Uma pesquisa em andamento no Museu de Arqueologia e Etnologia (MAE) da USP deu origem ao primeiro panorama sobre a arqueologia de povos indígenas no território que compreende o atual Estado de São Paulo. O mapa interativo apresenta ao usuário uma visão espacial das diversas manifestações culturais indígenas presentes em território paulista.
“Estamos aqui tratando dos vestígios de materiais associados a grupos indígenas que ocuparam esta porção do Continente Americano desde tempos imemoriais. Não temos em nossos bancos de dados sítios associados ao contato com o elemento europeu ou africano”, explicam os pesquisadores do Laboratório Interdisciplinar de Pesquisas em Evolução, Cultura e Meio Ambiente (Levoc) do MAE, responsáveis pelo mapa. O grupo justifica utilizar o termo “indígenas” ao invés de “pré-coloniais” por um motivo simples: o recorte não é cronológico, mas cultural.
Resultado de um Projeto Temático da Fundação de Amparo à Pesquisa do Estado de São Paulo (Fapesp), o mapa conta com mais de 2 mil dados que foram cadastrados, até o lançamento, a partir de um banco de dados produzido com a compilação de teses, artigos e relatórios, além de informações coletadas no Instituto do Patrimônio Histórico e Artístico Nacional (Iphan) e na biblioteca do MAE. O banco de dados que alimenta o mapa será regularmente atualizado, podendo ampliar as informações disponíveis. “No banco de dados podem ser consultados desde os sítios pré-coloniais até sítios mais recentes, do início do século 20. É a primeira compilação que unifica todas as informações, nunca tivemos isso e é um grande avanço tanto para o conhecimento científico quanto para a comunidade em geral”, afirma Letícia Corrêa, historiadora pela Universidade Metodista de Piracicaba (Unimep), mestre e doutora em arqueologia pelo MAE e uma das pesquisadoras envolvidas na criação do mapa.
O banco de dados foi criado utilizando coordenadas de localização UTM e dados WGS 84, disponíveis em aparelhos de GPS. Em sítios arqueológicos mais antigos, cuja localização não é precisa, o grupo de pesquisa optou por fornecer as coordenadas do centro do município onde se situa.
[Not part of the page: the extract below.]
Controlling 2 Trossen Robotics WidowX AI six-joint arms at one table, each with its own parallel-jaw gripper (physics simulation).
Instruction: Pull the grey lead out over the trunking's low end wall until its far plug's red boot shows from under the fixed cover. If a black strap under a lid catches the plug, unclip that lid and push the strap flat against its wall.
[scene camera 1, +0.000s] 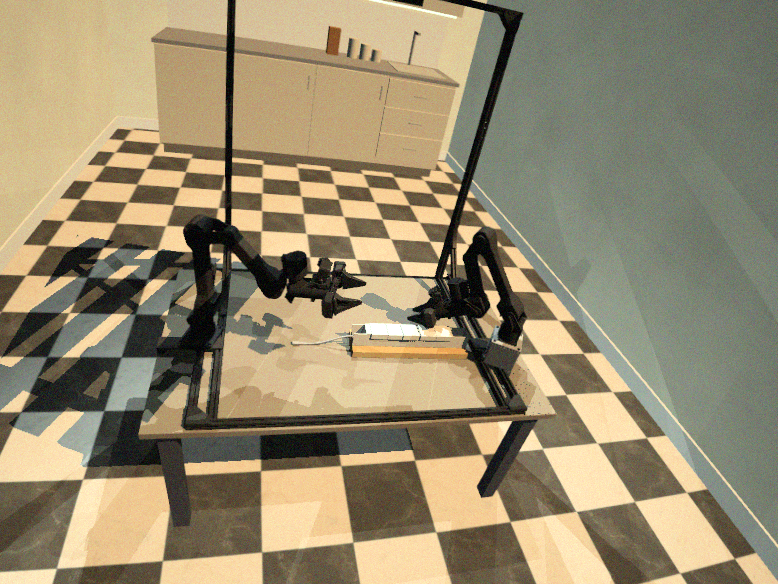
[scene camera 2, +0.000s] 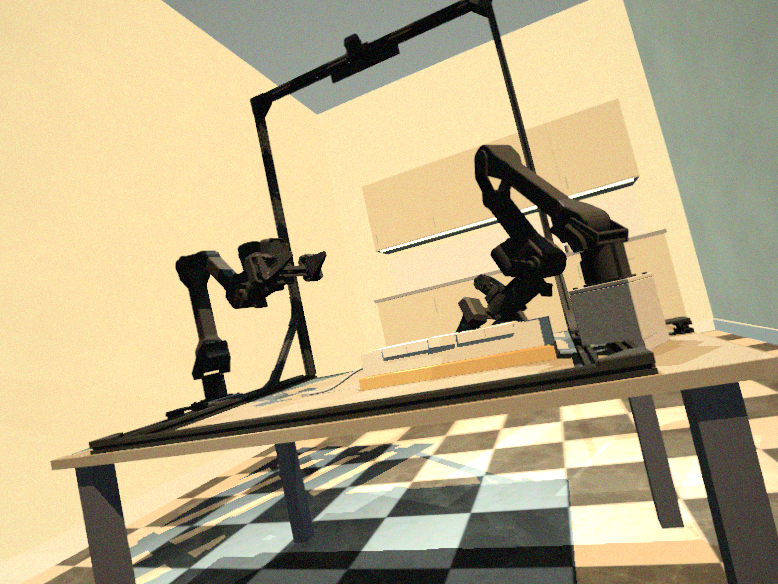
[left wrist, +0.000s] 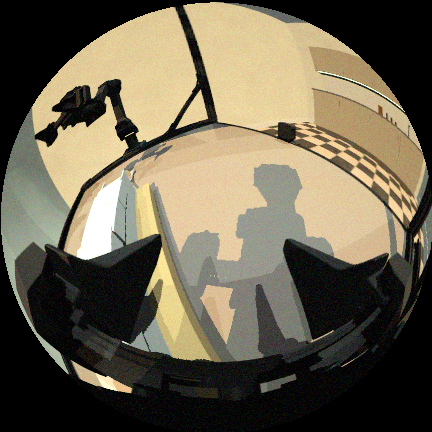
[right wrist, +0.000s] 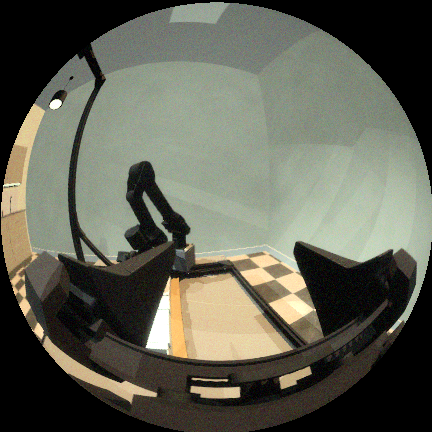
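Seen in the pictures: left gripper, between the fingertips: (scene camera 1: 410, 314) (left wrist: 224, 243); right gripper, between the fingertips: (scene camera 1: 364, 292) (scene camera 2: 309, 253) (right wrist: 237, 248); left arm's base, origin of its link: (scene camera 1: 507, 338) (scene camera 2: 609, 281) (right wrist: 179, 245); right arm's base, origin of its link: (scene camera 1: 202, 332) (scene camera 2: 216, 398) (left wrist: 133, 146).
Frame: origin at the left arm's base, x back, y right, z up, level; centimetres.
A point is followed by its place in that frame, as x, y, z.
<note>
The trunking (scene camera 1: 408, 343) @[-30.8, -11.6, -7.5] (scene camera 2: 465, 352) @[-26.9, -9.5, -7.7] has a row of white lids (scene camera 1: 389, 330) @[-37.8, -13.3, -3.7] (left wrist: 102, 220) @[-36.6, -10.8, -3.7] (right wrist: 160, 325) on top. The grey lead (scene camera 1: 320, 341) @[-57.4, -23.4, -10.2] (scene camera 2: 339, 380) @[-55.2, -22.3, -9.3] comes out at its left end in scene camera 1 and lies on the table. My left gripper (scene camera 1: 409, 313) @[-34.5, 1.6, -5.5] (scene camera 2: 460, 328) @[-34.5, 1.6, -5.5] (left wrist: 224, 243) @[-34.5, 1.6, -5.5] is open and empty, low behind the right half of the trunking in scene camera 1. My right gripper (scene camera 1: 362, 292) @[-44.5, -29.5, 19.0] (right wrist: 237, 248) @[-44.5, -29.5, 19.0] is open and empty, high above the table behind the trunking's left end. No red boot or black strap shows clearly.
An orange strip (scene camera 1: 408, 352) @[-29.7, -14.1, -9.1] (scene camera 2: 458, 369) @[-26.6, -12.8, -10.4] (right wrist: 177, 320) @[-31.7, -14.3, -9.0] runs along the trunking's near side. A yellow strip (left wrist: 167, 300) @[-30.9, -3.9, -9.0] runs along its other side. A black rail frame (scene camera 1: 351, 419) @[-36.3, -48.4, -9.6] borders the table. A grey box (scene camera 1: 501, 356) @[-0.1, -5.0, -4.5] (scene camera 2: 612, 317) @[1.2, -5.0, -5.5] stands under the left arm.
</note>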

Um dos diferenciais do mapa arqueológico criado no MAE é a preocupação em apresentar a filiação cultural, informando sempre que possível o grupo indígena e o tipo de artefato encontrado, como pedras, lascas ou cerâmicas.
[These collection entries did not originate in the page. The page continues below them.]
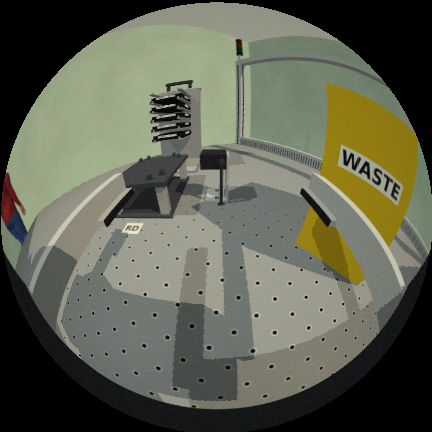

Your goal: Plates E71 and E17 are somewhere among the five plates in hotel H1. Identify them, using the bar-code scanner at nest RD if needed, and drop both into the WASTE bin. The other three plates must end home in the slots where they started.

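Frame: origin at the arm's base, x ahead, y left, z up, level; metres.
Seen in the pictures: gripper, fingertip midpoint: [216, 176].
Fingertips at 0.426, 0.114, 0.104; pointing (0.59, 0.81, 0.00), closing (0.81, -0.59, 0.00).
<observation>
A point is followed by its place in that frame, as x, y, z.
The hotel [196, 122] {0.609, 0.478, 0.146} stands at the back, left of centre, with dark flat plates [171, 119] {0.523, 0.475, 0.164} on its stacked levels; their codes are too small to read. The nest [155, 171] {0.414, 0.266, 0.073} is a dark raised platform with small pegs and no plate on it, behind the RD label [132, 228] {0.350, 0.224, 0.013}. The black scanner head [213, 159] {0.491, 0.212, 0.086} is on a post just right of the nest. The yellow WASTE bin [370, 125] {0.522, 0.020, 0.182} is at the right, partly hidden by the right finger; its inside does not show. My gripper [216, 176] {0.426, 0.114, 0.104} is open and empty, in front of the nest and scanner.
The perforated deck [275, 299] {0.437, 0.036, 0.013} lies below the fingers, crossed by shadows. A signal light [239, 47] {1.013, 0.688, 0.747} tops a frame post behind the scanner. A low grille [280, 151] {1.004, 0.400, 0.029} runs along the back right. A person in a red top [12, 200] stands at the far left.
</observation>
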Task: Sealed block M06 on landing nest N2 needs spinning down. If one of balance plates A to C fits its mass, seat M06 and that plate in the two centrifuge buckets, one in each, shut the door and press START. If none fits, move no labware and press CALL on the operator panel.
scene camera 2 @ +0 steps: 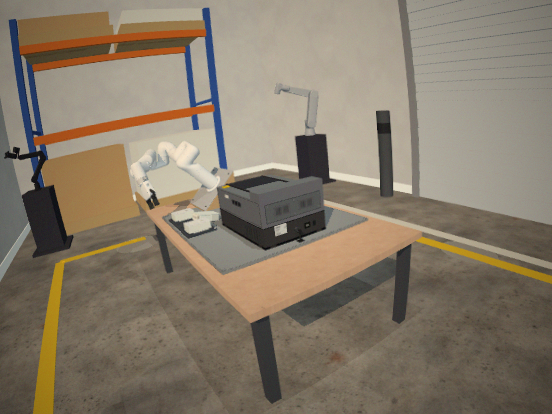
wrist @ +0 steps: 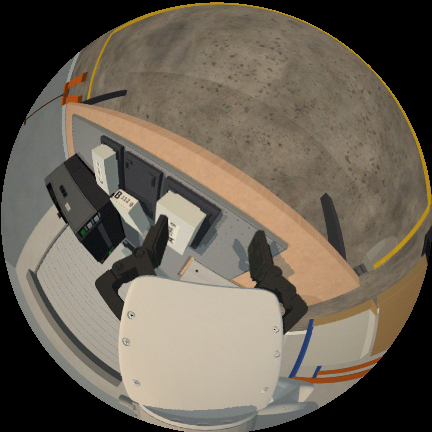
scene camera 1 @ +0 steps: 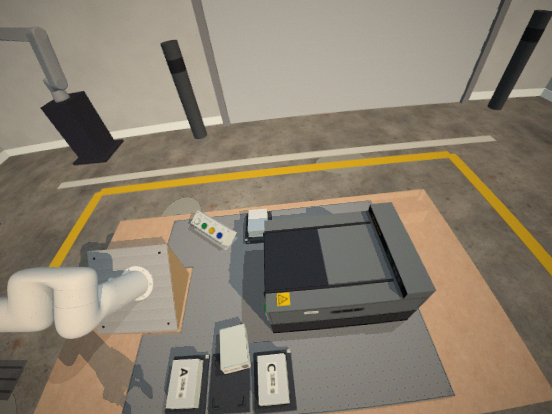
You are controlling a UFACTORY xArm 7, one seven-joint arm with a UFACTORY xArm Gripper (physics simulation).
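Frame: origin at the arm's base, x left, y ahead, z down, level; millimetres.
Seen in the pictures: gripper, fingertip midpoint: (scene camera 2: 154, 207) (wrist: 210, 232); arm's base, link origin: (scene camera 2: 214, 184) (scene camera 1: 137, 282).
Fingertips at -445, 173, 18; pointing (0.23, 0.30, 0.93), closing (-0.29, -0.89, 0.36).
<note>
Pixels of each thing's top centre, then the offset from my fingertips to it, as dx, dy, dz. Level surfaces: height alone.
- White plate A, top centre: (wrist: 170, 232) (scene camera 1: 182, 382) (scene camera 2: 182, 211) +155, +52, +53
- plate C, top centre: (wrist: 98, 172) (scene camera 1: 272, 377) (scene camera 2: 196, 221) +174, +320, +53
- Plate B, top centre: (wrist: 122, 219) (scene camera 1: 232, 345) (scene camera 2: 204, 210) +258, +195, +39
- bare middle nest, top centre: (wrist: 136, 190) (scene camera 1: 229, 381) +167, +185, +89
- pale block, top centre: (scene camera 1: 257, 219) +769, +238, +39
- operator panel, top centre: (scene camera 1: 210, 222) +753, +29, +23
- green button, top centre: (wrist: 80, 233) +335, +313, -84
- grey perforated mat, surface height: dz +107
My gripper (scene camera 2: 153, 204) (wrist: 210, 232) is open and empty, above the table edge near plate A; it does not show in scene camera 1. White plate A (scene camera 1: 184, 384) (wrist: 181, 215) and plate C (scene camera 1: 272, 381) (wrist: 104, 169) sit on dark nests. Plate B (scene camera 1: 234, 347) (wrist: 131, 210), labelled 112 g in the wrist view, stands askew at the end of the bare middle nest (scene camera 1: 229, 387) (wrist: 142, 175). A pale block (scene camera 1: 258, 222), its label unreadable, sits on a nest behind the centrifuge (scene camera 1: 350, 300) (scene camera 2: 270, 200) (wrist: 72, 195). The buckets do not show; I cannot tell the door's state.
The operator panel (scene camera 1: 212, 231) with white, green, yellow and blue buttons lies left of the pale block. A green button (wrist: 83, 232) shows on the centrifuge. The arm's mounting plate (scene camera 1: 112, 300) stands at the table's left. A grey perforated mat (scene camera 1: 360, 365) lies under the labware.
</note>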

Para Astolfo Araújo, geólogo pelo Instituto de Geociências (IGc) da USP, mestre e doutor em arqueologia pelo MAE e coordenador do Levoc, a concepção do mapa só foi possível graças à interdisciplinaridade e colaboração entre diferentes áreas do conhecimento. Mas reforça a importância de se valorizar a informação advinda dos próprios povos tradicionais de cada território mapeado. “Esse é um problema com o qual nos deparamos: infelizmente uma quantidade significativa de sítios foi cadastrada sem nenhuma informação sobre sua filiação cultural. Isso até seria aceitável nos primórdios da arqueologia brasileira, digamos até os anos 1960, mas de lá para cá já há um grande volume de conhecimentos e a atribuição dos sítios a algum referente cultural é quase uma obrigação”, afirma ele acrescentando que diversos municípios do interior estão cadastrados entre eles a cidade de Iracemápolis.
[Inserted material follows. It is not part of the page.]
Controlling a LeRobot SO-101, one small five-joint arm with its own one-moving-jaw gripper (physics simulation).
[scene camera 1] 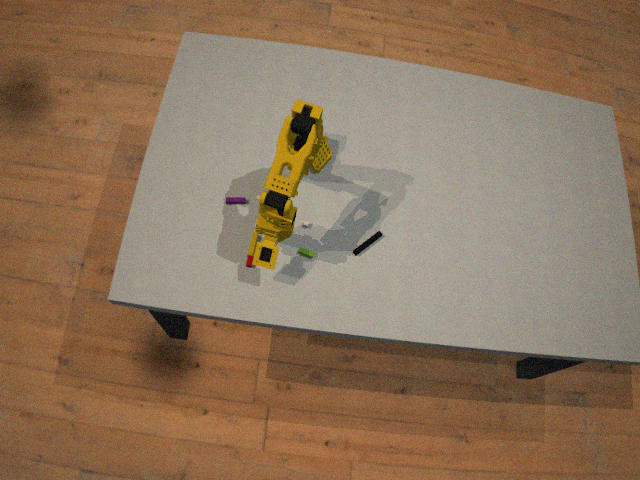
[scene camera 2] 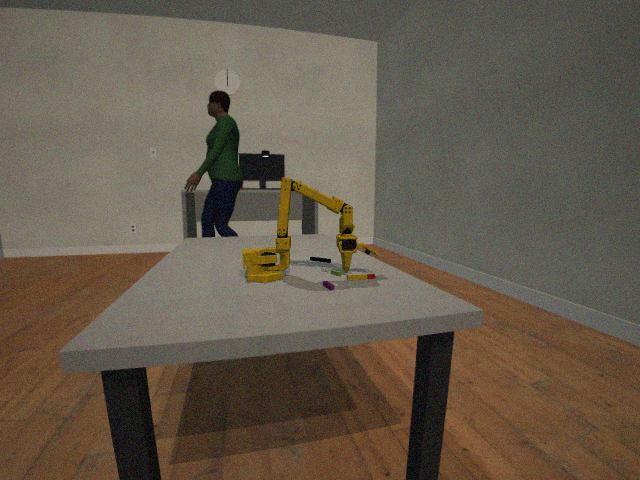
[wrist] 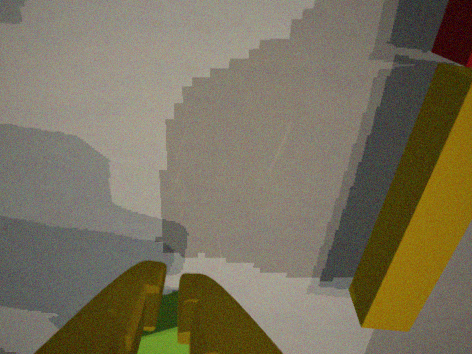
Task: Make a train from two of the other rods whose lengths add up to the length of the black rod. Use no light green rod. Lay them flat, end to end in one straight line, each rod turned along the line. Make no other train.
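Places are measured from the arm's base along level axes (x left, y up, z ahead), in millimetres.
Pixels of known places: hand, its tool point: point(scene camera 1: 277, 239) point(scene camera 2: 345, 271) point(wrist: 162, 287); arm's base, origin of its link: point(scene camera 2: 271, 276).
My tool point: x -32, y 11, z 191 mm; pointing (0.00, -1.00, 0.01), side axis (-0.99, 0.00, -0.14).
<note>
Ahead of a thing's pixels: the offset from my tool point to its top centre. "*": to the spot under its first point. Level surfaces: height alone.
The red rod {dx -47, dy -1, dz +51 mm} point(scene camera 1: 249, 261) point(scene camera 2: 371, 276) point(wrist: 456, 30) and the yellow rod {dx -46, dy -1, dz +14 mm} point(scene camera 1: 252, 245) point(scene camera 2: 357, 277) point(wrist: 435, 210) lie flat, end to end in about one line; any gap between them is too small to tell. The black rod {dx +180, dy -1, dz -22 mm} point(scene camera 1: 368, 243) point(scene camera 2: 320, 259) lies apart, slanted. My gripper point(scene camera 2: 346, 270) point(wrist: 172, 275) is shut and empty, low over the table beside the yellow rod. A light green rod {* dx +1, dy -1, dz -18 mm} point(wrist: 162, 344) shows past its tips in the wrist view. A light green rod point(scene camera 1: 306, 252) point(scene camera 2: 336, 272) lies between gripper and black rod. The arm hides the fingertips in scene camera 1.
A purple rod {dx -96, dy -1, dz -74 mm} point(scene camera 1: 235, 200) point(scene camera 2: 328, 285) lies on the arm's other side, nearer its base. A small white block {dx +53, dy -1, dz -44 mm} point(scene camera 1: 306, 224) point(scene camera 2: 324, 269) lies near the light green rod. All stand on the grey table {dy -11 mm} point(scene camera 1: 465, 206) point(scene camera 2: 232, 315). A person point(scene camera 2: 224, 149) is beyond the table.
</note>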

Araújo explica que, a partir de cada relação entre local e tradição arqueológica determinada pelo mapeamento, fica mais fácil compreender e visualizar quais áreas eram ocupadas por cada povo indígena.
“A arqueologia tem um potencial enorme para dialogar com os grupos indígenas. Quando vemos algumas exposições, a impressão é que esses grupos não têm passado. Você nunca vê uma peça arqueológica exposta para mostrar como a presença deles é antiga”, completa o geólogo.